An exploration of the following paper: "The devil is in the labels: Semantic segmentation from sentences" (Paper | GitHub) fine-tuned on the CMP Facade Database (Info).
The project is in a Jupyter notebook (model.ipynb). For easiest usage: clone the repository, upload to Google Drive and open using colab. Model weights and the CMP database will need to be downloaded first time around.
This semantic segmentation paper trains a Segformer model to map each pixel in an image to an image embedding in the CLIP feature space. The CLIP language encoder is then used to map labels onto the same space so that per-pixel predictions can be made.
The main development in the paper is the use of full sentences over single labels to generate the text embeddings. Full sentences are reasoned to carry more semantic meaning and are therefore able to generate richer embeddings, leading to more accurate classification.
Using the 12 target labels for the CMP Facade dataset, I generated 3 different sets of embeddings. One using just the raw labels, a second using the short prompt: βthis is an image of {label}β and a third using a full definition in line with the paper. These definitions were taken from Wikipedia as in the paper, except where there was no appropriate page, in which case dictionary definitions were used. The full definitions are listed in the appendix.

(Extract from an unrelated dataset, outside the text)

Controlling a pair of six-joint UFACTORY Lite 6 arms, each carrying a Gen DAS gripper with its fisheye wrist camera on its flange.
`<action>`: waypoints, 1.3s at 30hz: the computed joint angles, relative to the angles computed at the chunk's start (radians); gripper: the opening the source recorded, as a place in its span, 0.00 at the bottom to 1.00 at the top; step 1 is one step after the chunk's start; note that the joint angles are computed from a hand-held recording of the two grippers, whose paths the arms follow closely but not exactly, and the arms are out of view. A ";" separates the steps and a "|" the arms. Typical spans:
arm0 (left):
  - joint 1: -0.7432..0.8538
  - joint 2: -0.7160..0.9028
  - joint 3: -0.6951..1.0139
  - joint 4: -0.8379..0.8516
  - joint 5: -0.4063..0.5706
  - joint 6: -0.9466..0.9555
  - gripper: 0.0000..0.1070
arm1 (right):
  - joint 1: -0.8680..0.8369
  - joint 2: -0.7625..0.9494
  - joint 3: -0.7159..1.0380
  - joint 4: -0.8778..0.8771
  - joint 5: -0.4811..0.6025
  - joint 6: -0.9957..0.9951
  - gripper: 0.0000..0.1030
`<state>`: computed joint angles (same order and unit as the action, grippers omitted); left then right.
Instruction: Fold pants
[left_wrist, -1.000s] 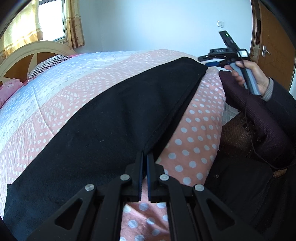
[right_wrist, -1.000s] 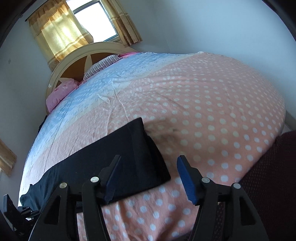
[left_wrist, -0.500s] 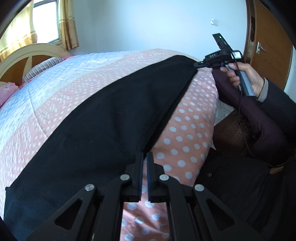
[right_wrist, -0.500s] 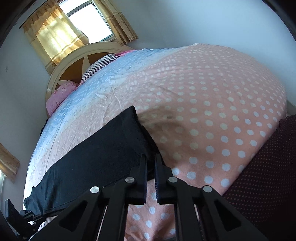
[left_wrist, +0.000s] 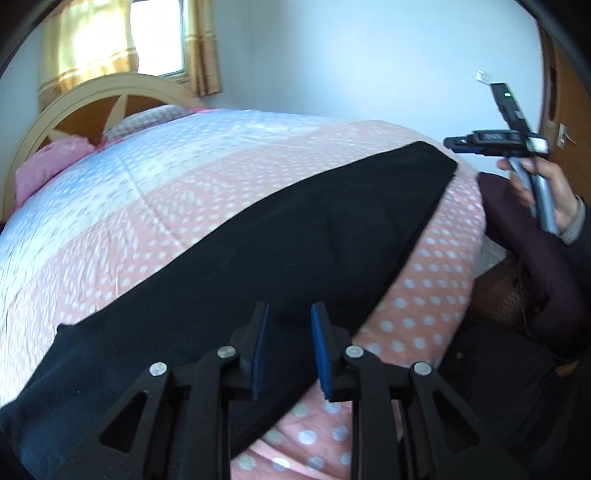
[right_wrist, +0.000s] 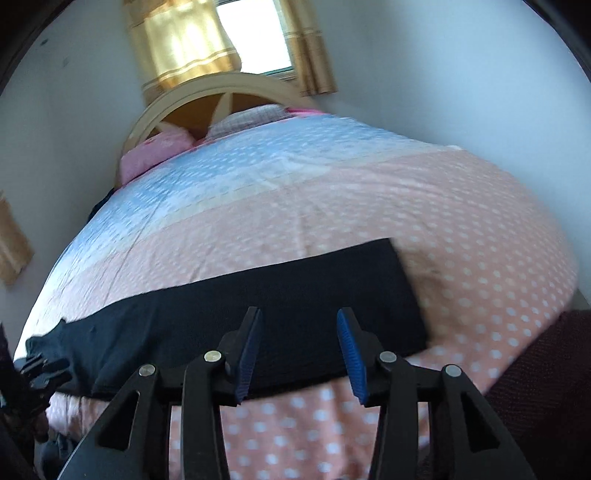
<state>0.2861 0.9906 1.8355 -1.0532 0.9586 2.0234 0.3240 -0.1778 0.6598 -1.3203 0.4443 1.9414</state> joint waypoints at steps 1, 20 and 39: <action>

Baseline results were first taken using the provided model and then the decoder part of the Segformer was trained for 5 epochs for each set of embeddings. Results were assessed by calculating the average per-pixel accuracy score for all 378 images.
Whilst version 1 and 2 have similar accuracy scores for one-shot predictions, qualitatively there seems to be quite a difference (figure 1). In a one-shot setting the shorter the description for the embedding, the better the result appears to be. Version 2 and 3 both struggle to predict balconies and window predictions are patchy.
After fine tuning the difference between the three models is much smaller, though version 3 struggles to predict the presence of doors. This indicates that, with these definitions at least, using longer descriptions for the embeddings does not confer any advantage.
After fine tuning the decoder for 5 epochs, the difference in per-pixel accuracy between all 3 models was negligible (all 52%). Further training would no doubt yield incremental improvements for all models.